» **Work task**: Copy the data precisely, character for character, and leave out every picture.

» **Entries taken from a collection**:
------------------------------------

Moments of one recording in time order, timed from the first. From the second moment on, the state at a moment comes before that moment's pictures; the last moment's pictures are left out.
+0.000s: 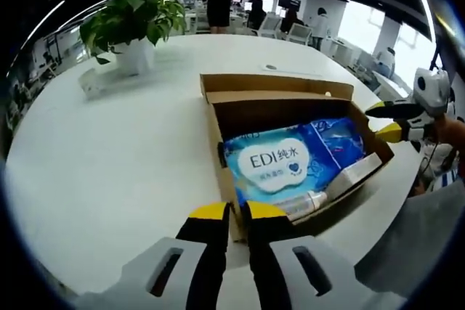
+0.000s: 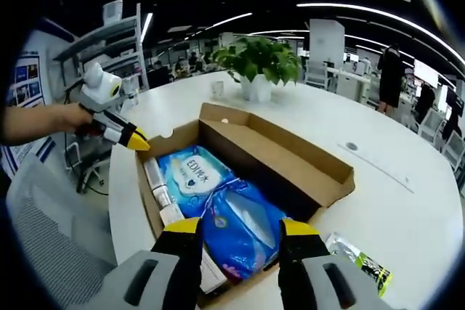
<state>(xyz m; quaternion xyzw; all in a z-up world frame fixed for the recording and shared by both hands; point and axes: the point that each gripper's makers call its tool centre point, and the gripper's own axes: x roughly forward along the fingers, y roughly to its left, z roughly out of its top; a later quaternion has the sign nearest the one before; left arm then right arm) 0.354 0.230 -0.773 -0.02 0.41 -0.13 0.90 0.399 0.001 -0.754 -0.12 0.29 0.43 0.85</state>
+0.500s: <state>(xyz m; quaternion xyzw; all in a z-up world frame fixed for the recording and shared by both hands) 0.352 0.231 -0.774 -0.05 0.42 -0.09 0.90 0.401 0.035 -0.768 -0.11 0.30 0.45 0.83</state>
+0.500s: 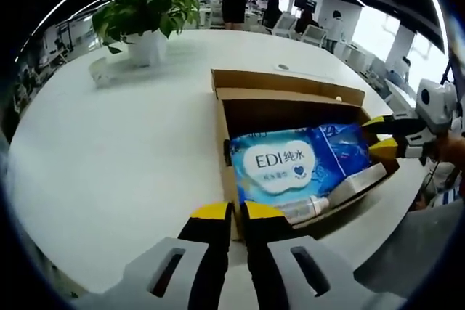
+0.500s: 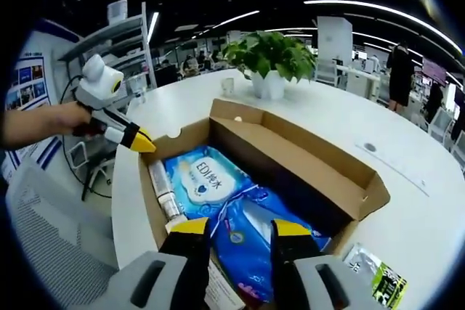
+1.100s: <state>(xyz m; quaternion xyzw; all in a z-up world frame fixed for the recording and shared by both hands) 0.350 0.232 -0.773 -0.06 0.42 -0.05 0.90 0.401 0.065 -0.782 -0.11 0.32 0.46 0.82</state>
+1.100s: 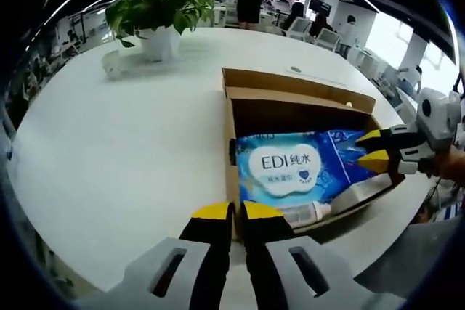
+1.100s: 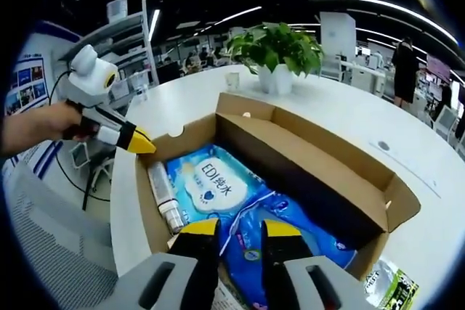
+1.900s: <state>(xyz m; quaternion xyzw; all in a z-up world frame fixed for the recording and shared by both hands) 0.352 0.237 -0.775 -0.07 0.42 -0.04 0.90 0.404 0.088 -0.804 -0.11 0.34 0.46 0.81</state>
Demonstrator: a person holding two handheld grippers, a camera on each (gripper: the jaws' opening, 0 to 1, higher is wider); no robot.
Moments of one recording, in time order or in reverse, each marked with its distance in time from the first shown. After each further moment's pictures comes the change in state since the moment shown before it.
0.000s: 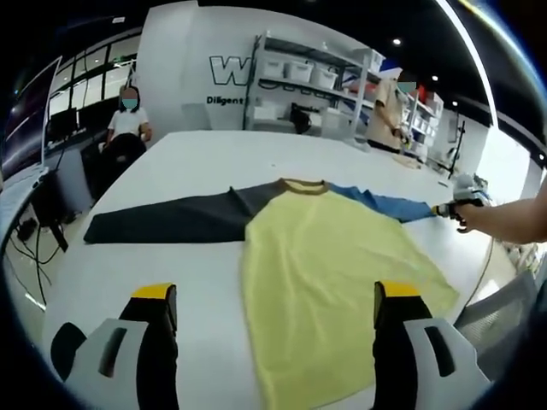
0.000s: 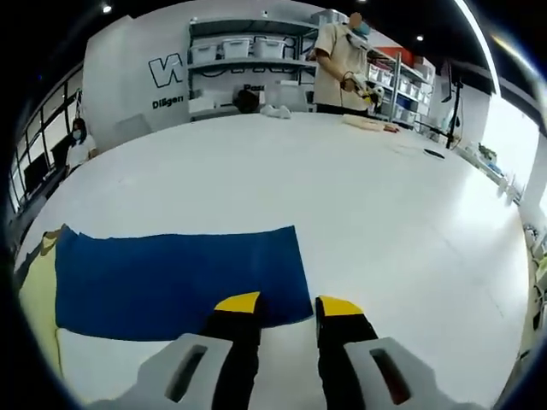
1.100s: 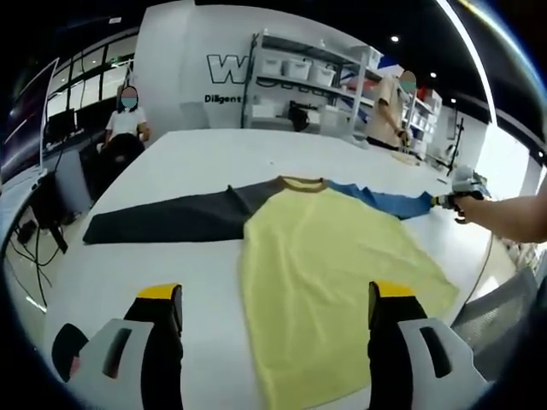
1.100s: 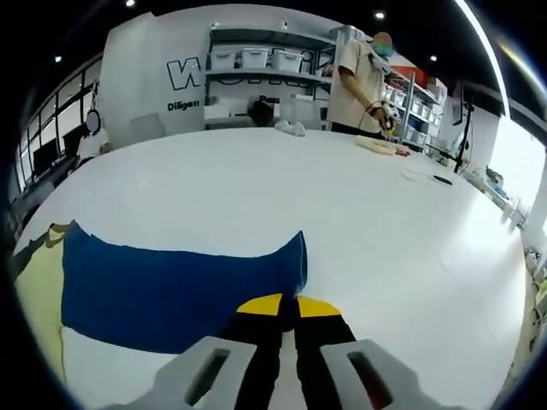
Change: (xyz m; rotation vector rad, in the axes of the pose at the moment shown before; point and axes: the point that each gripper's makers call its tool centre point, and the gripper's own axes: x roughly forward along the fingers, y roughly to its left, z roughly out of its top) left arm -0.001 -0.002 -0.001 0.009 0.010 -0.006; right arm -0.010 0.019 0.030 -0.085 -0.080 0.033
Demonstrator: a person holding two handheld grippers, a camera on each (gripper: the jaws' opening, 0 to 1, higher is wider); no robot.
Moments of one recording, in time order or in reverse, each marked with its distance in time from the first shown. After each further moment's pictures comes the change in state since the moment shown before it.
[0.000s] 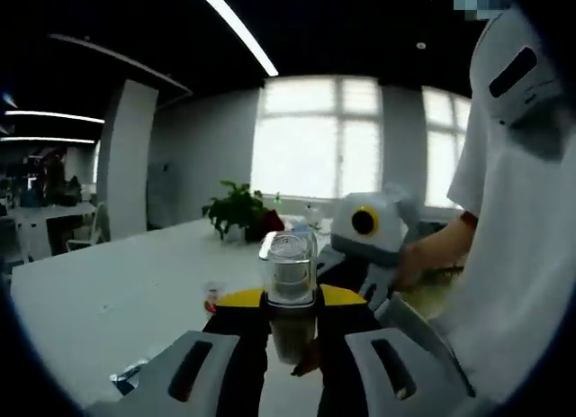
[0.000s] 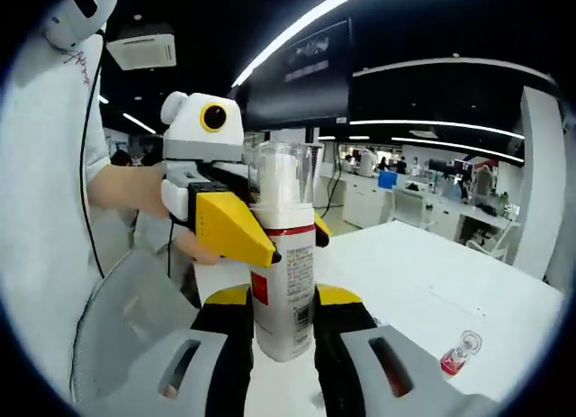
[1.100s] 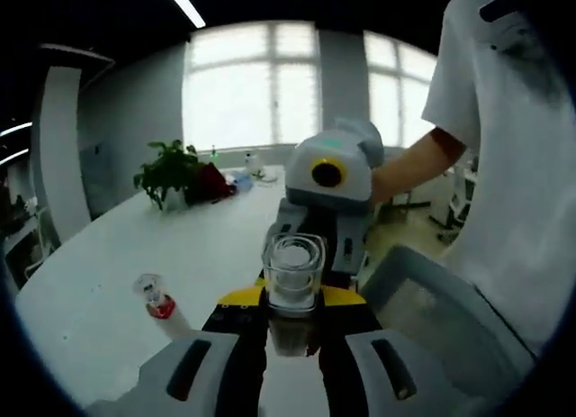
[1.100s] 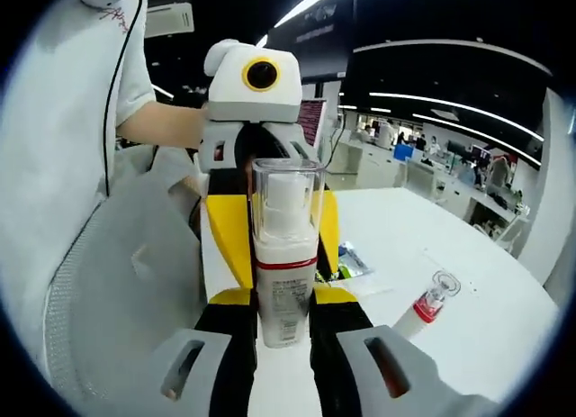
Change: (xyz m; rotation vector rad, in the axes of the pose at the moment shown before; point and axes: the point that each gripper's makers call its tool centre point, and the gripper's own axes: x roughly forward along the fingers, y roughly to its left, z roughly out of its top) left arm 0.106 -0.004 -0.074 0.110 0.239 -0.237; right arm -0.048 -0.042 -0.097 -0.049 0.173 0.065
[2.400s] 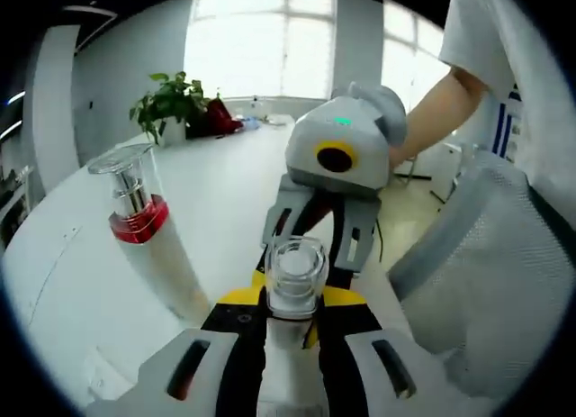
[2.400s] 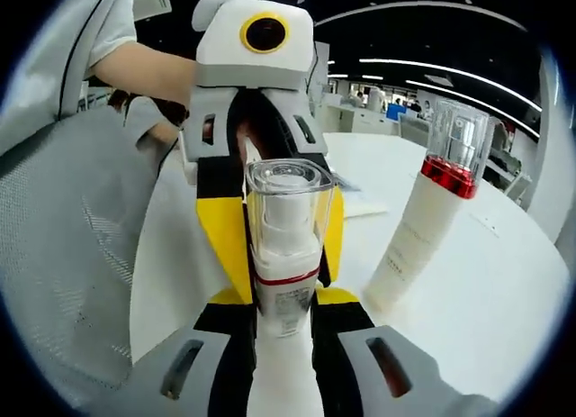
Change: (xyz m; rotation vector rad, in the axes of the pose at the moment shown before) left arm 0.069 0.072 -0.124 -0.069 0.186 -0.033; right arm 0.058 -0.055 -0.134 0.078 0.135 -0.005
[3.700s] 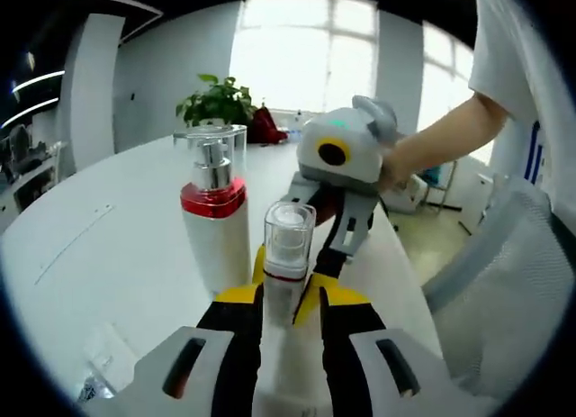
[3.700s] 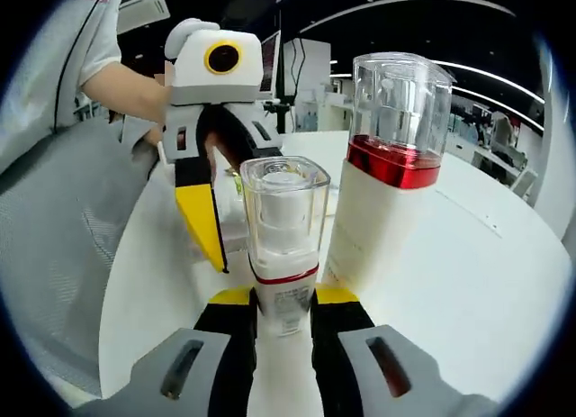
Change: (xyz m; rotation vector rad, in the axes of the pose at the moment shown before) left arm -0.013 0.044 -0.004 -0.127 -0.092 0.162; right arm 0.005 -0.048 -0.002 0.014 -0.012 0.049
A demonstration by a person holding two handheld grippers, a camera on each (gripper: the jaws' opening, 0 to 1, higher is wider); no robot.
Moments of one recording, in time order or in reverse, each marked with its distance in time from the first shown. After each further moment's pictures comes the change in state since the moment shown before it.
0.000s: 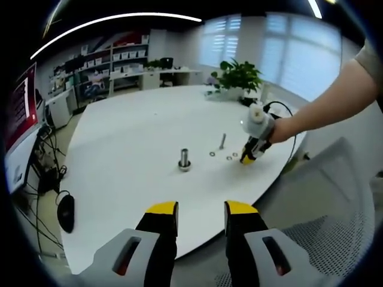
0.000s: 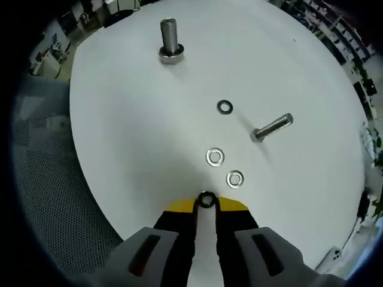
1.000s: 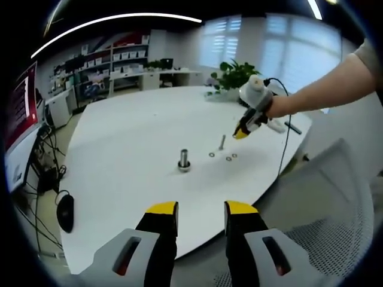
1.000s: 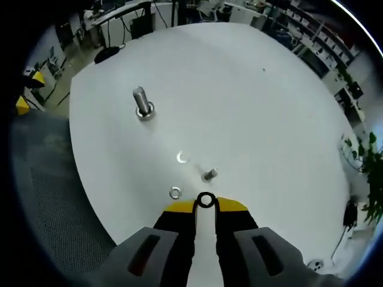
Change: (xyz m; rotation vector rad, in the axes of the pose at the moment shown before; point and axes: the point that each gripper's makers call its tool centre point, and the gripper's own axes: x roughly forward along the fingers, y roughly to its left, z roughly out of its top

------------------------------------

» **Answer to this problem**:
Moments of one recording in time order, timed from the first. From the second moment on, the state at a moment comes before that moment's pictures; the last moment's pictures are left out.
+0.000s: 
+0.000s: 
<state>(xyz m; quaternion xyzw; all in a z-up world frame fixed for the recording and shared by both hands; point and axes: the point that each gripper's makers call its tool centre point, and the gripper's own axes: x roughly forward along the fingers, y roughly to its left, z roughly out of its top; a later quaternion has the sign nearest the one before; left arm then right arm) 0.354 0.230 -0.773 -0.02 0.41 -0.13 0.90 0.399 0.001 -0.754 -0.12 0.29 0.43 0.85</state>
+0.500s: <state>(xyz m; quaternion xyzw; all in a z-up world frame fixed for the recording and shared by both hands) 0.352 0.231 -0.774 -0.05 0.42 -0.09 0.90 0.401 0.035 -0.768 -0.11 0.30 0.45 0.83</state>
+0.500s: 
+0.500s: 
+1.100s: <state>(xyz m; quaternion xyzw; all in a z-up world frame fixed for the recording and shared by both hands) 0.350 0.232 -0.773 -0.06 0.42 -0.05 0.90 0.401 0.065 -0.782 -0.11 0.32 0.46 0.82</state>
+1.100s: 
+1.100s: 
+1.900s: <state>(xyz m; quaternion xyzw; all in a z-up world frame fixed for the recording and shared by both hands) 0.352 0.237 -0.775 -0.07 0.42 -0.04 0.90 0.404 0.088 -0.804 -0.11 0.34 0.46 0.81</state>
Demonstrator: a person holding two handheld grippers, a camera on each (gripper: the jaws' opening, 0 to 1, higher is wider); no robot.
Moments of one recording, in time order or in reverse, each marked with its distance in time from the first shown. After each further moment's pictures comes the change in state since the moment shown before it.
0.000s: 
0.000s: 
1.100s: 
1.100s: 
Change: (xyz m; rotation vector rad, in the axes of the pose at the moment shown before; point and axes: the point that each gripper's makers call its tool centre point, and the gripper's own axes: x roughly forward along the fingers, y roughly to its left, z roughly out of its top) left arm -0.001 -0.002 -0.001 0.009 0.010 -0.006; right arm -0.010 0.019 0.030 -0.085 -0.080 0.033
Demonstrator: a person holding two handheld grippers, a camera on each (gripper: the jaws' opening, 0 to 1, higher is wider); no robot.
Moments of one recording, in time order or in reverse, each marked with its distance in time from the first shown. After each further moment's pictures comes the change in state since the moment shown before it.
[0.000s] 
[0.000s] 
[1.100s] 
[1.100s] 
Change: (xyz m; rotation vector rad, in the axes of the pose at the moment shown before; point and axes: the point that each gripper's makers call its tool centre point, and the gripper's own axes: x roughly forward along the fingers, y roughly to its left, z roughly out of its top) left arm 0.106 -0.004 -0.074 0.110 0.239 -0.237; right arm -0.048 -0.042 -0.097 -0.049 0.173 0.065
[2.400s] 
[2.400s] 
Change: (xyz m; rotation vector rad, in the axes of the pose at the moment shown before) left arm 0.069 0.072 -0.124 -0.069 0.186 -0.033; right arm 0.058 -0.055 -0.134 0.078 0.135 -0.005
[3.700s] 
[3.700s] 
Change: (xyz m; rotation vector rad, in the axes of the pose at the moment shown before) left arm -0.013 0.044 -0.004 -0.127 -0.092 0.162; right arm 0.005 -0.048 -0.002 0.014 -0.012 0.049
A demonstration by a person holding two handheld grippers, a camera on each (gripper: the jaws' opening, 0 to 1, higher is wider); no robot.
Moments of one recording, in time order or in reverse, each marked with its distance in time from the first shown. After each further moment's pictures comes the change in state since the moment shown before it.
0.000s: 
0.000s: 
1.000s: 
1.000s: 
Change: (xyz m; rotation vector rad, in the axes of the pose at the moment shown before; point and axes: the point that each gripper's makers call its tool centre point, and the gripper's own axes: x roughly forward along the fingers, y roughly to its left, z roughly out of its top

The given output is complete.